Through various balanced training techniques, Anthony, his wife Jessica, and his trainers were able to help Sally make better decisions, he said. Halfway through her rehabilitation program, she graduated from Anthony’s and his trainer’s stable pack of dogs to playing with the daycare dogs at A Furry Tail Come True Too in Nazareth.

“I would be contacted at least once a week by Lehigh County Humane Society, and they were astonished by her progress,” Schwickrath said. “They could not believe how well-behaved she was on a leash and how we fixed her leash reactiveness. They could not believe she was actually playing with other dogs.”

Updates on Sally’s progress were posted on Facebook almost daily, and as a result of those postings on both the AFT Dog Training and A Furry Tail Come True pages many people came forward requesting to adopt her.

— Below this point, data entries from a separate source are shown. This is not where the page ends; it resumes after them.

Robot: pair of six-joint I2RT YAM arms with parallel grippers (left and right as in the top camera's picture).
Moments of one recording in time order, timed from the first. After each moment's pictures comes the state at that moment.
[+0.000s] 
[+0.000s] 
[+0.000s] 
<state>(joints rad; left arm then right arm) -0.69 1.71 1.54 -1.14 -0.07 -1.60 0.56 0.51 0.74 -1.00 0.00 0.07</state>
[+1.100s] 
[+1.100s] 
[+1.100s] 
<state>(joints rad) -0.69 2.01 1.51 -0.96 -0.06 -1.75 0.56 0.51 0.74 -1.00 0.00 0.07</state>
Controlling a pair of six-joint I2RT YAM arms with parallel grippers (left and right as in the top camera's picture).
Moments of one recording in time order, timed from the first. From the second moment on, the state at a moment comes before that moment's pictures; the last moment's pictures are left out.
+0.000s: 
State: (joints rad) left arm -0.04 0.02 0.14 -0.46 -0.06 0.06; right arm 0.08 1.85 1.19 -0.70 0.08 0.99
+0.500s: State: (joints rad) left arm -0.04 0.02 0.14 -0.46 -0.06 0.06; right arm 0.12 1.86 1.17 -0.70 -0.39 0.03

“We thank all of them for coming forward and trying to adopt her,” Schwickrath said Sunday.

Last week, her forever home was found when Justin Mai stepped up and saw her and wanted to meet her.

Mai, of Northampton, said he stumbled across a post about Sally that Anthony shared and was touched when he saw the photos of her and read her story.

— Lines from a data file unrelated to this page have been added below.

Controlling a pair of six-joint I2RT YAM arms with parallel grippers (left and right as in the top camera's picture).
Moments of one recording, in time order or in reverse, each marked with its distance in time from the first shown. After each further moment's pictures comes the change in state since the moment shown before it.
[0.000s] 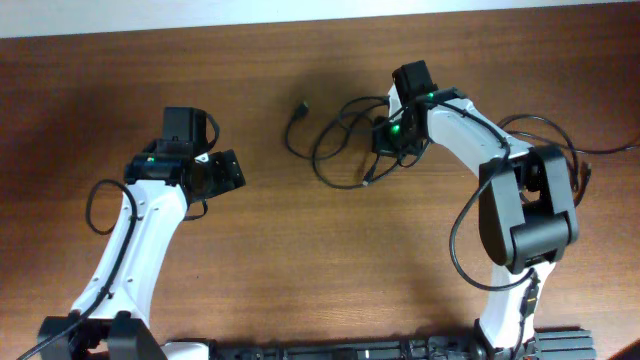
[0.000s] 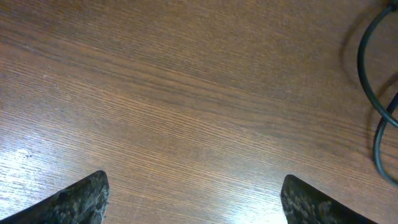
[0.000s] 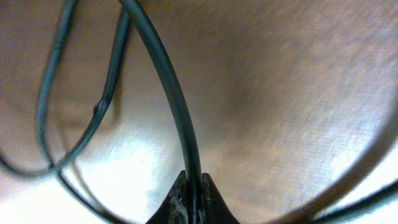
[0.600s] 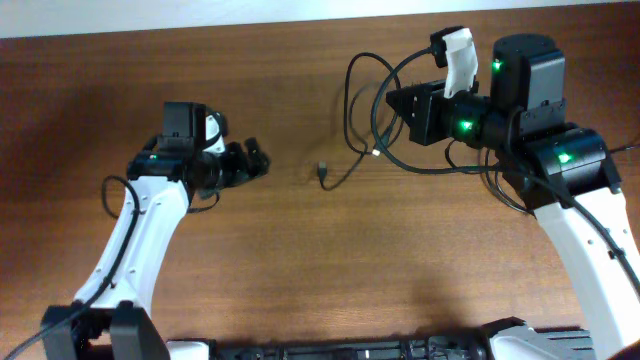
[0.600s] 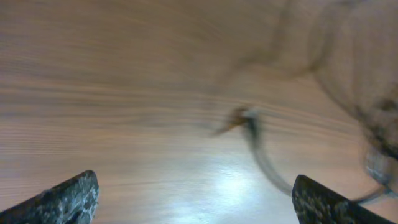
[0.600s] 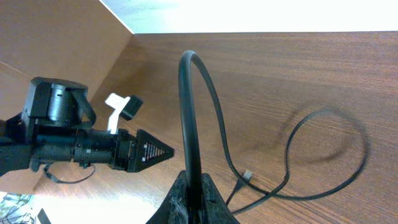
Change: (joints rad) left arm 0.000 0.028 0.000 0.119 0.379 -0.002; right arm 0.000 -0.756 0.025 -0.053 -0.189 -0.097
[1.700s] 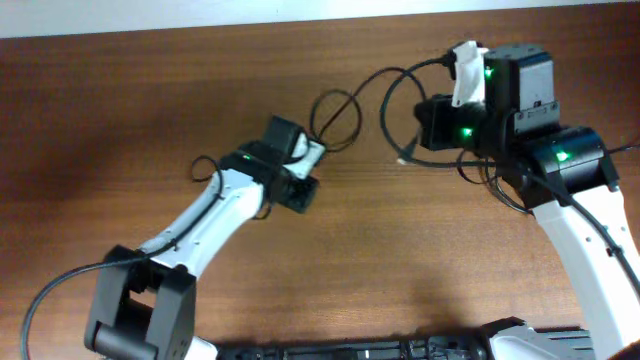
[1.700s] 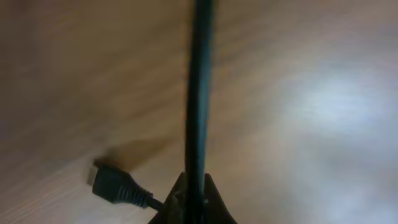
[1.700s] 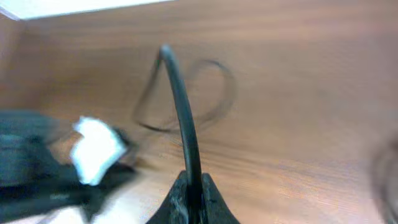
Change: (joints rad) left arm -0.344 0.167 0.000 0.057 -0.165 0.444; right arm 0.000 0.009 0.000 -0.193 0.349 0.032
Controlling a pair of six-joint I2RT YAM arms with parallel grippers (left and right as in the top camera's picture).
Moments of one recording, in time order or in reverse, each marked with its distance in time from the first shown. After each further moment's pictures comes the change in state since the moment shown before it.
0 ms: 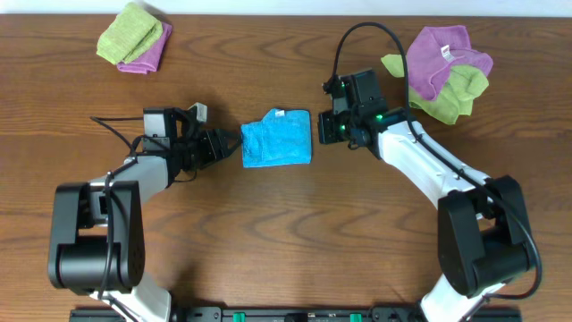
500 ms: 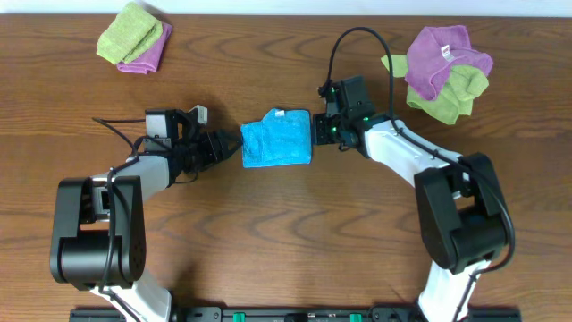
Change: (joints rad) left arm 0.000 0.021 0.000 0.014 -0.009 -0.010; right arm 0.017 0.142 0.000 0.123 0.013 0.086
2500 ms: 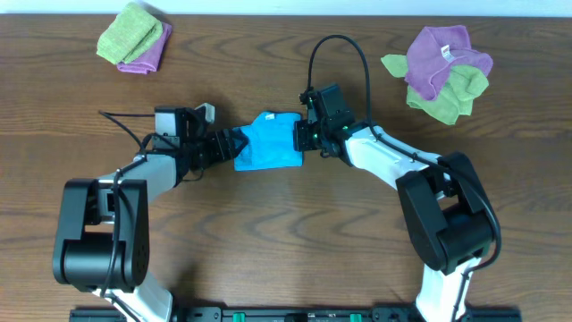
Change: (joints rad) left arm -0.061 -0.011 0.013 -0.020 -0.099 0.031; right arm 0.096 0.026 0.000 0.050 0.014 0.075
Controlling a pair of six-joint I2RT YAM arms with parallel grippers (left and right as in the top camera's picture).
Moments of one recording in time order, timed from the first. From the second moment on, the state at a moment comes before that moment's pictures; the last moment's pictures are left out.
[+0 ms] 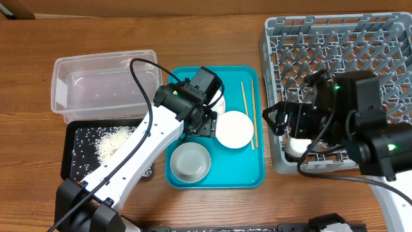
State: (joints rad) left arm -0.59 1.63 1.41 -1.17 -0.09 -0.49; right arm 0.24 1.14 1.37 -1.16 -0.39 0.35
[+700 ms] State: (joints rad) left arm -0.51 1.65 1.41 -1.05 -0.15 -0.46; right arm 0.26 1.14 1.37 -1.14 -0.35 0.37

“I lost my dog, a boxer named Phantom, Aug. 2,” he explained. “After having a dog I knew I’d want one again one day but nothing felt right when people shared or contacted me about other dogs, and I just knew at some point the right dog would come into my life. I saw the story and messaged Anthony that night about her. (I) saw her two days later and filled out adoption paperwork and Anthony called me this past Wednesday with the good news.”

Mai and his girlfriend even had a birthday cake for Sally when they came to take her home, Schwickrath said.

“We have spent the last few days together and Sally is such a sweetheart,” Mai said. “My family including my niece and nephew have been over to visit her almost every day. We went to the pet store together and she’s quickly become my little shadow. Anthony and everyone who has helped her on her road to recovery did such an amazing job with her. She is such a great dog.”

Schwickrath said he maintains a waiting list of dogs like Sally that need help from various shelters in Pennsylvania, New Jersey and New York.

The cost to rehab a dog like Sally is typically $3,000 to $5,000 at a training center, but her rehabilitation was provided free of charge by AFT, along with her food.

“We also donated about $300 in products to her new owners, such as a Mini Educator from E-Collar Technologies, a pretty heart collar, a leash and a herm springer collar,” Schwickrath said.

In addition to owning A Furry Tail Come True with his wife Jessica and AFT Dog Training, Schwickrath is a board member and treasurer for The Center for Animal Health & Welfare, Head Dog Trainer at Common Sense for Animals in New Jersey, a member of the Big Dog Council for the Lehigh County Humane Society and a Professional Member of the International Association of Canine Professionals.